» **TASK DIRECTIONS**: Restate the following data in its entirety, word for word and without images.

═════ DATA EXCERPT ═════

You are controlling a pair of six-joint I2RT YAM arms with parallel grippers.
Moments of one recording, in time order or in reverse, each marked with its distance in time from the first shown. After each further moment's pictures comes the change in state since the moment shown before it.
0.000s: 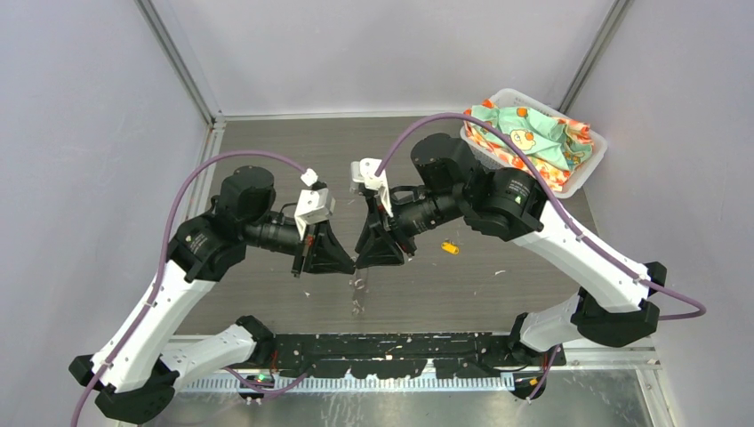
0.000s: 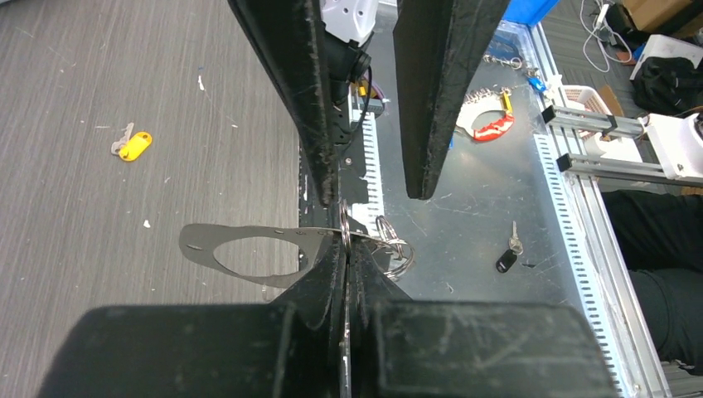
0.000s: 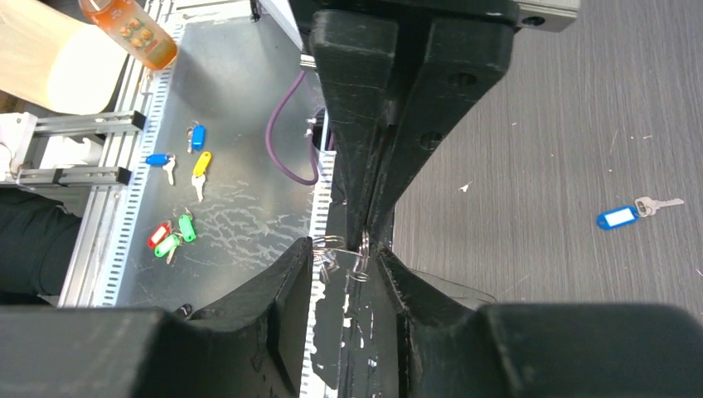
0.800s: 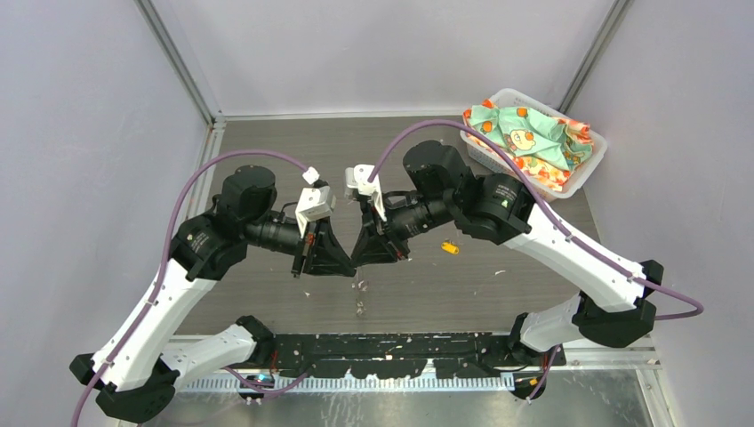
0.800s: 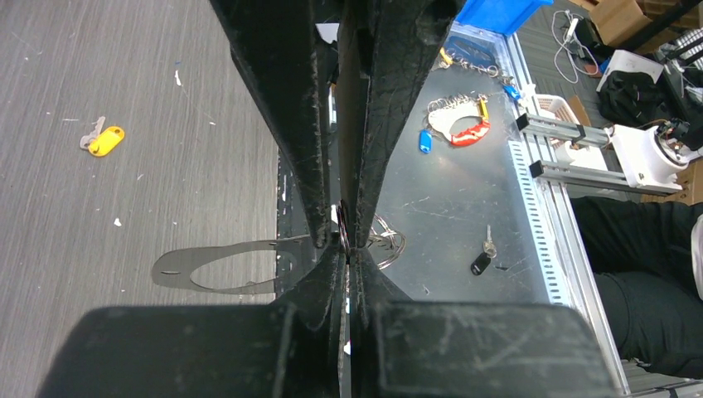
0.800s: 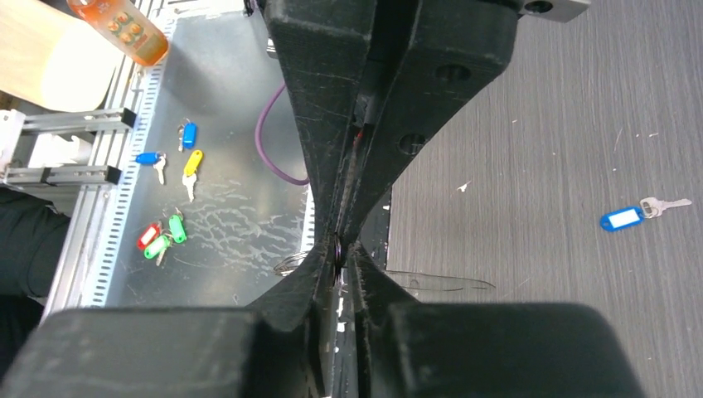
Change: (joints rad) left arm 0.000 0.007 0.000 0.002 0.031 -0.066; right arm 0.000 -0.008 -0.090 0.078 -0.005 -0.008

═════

» **ANSWER FOR THIS EXERCISE**:
You are controlling a pair of six-joint I2RT YAM arms with parallel grippers.
Moments of one recording, in time order or in reverse, each marked with its distance in time from the first shown. After each further moment's pictures comes the change in state since the moment shown before it.
0.000s: 
0.000s: 
0.000s: 
0.800s: 
0.800s: 
0.800s: 
Change: (joints rad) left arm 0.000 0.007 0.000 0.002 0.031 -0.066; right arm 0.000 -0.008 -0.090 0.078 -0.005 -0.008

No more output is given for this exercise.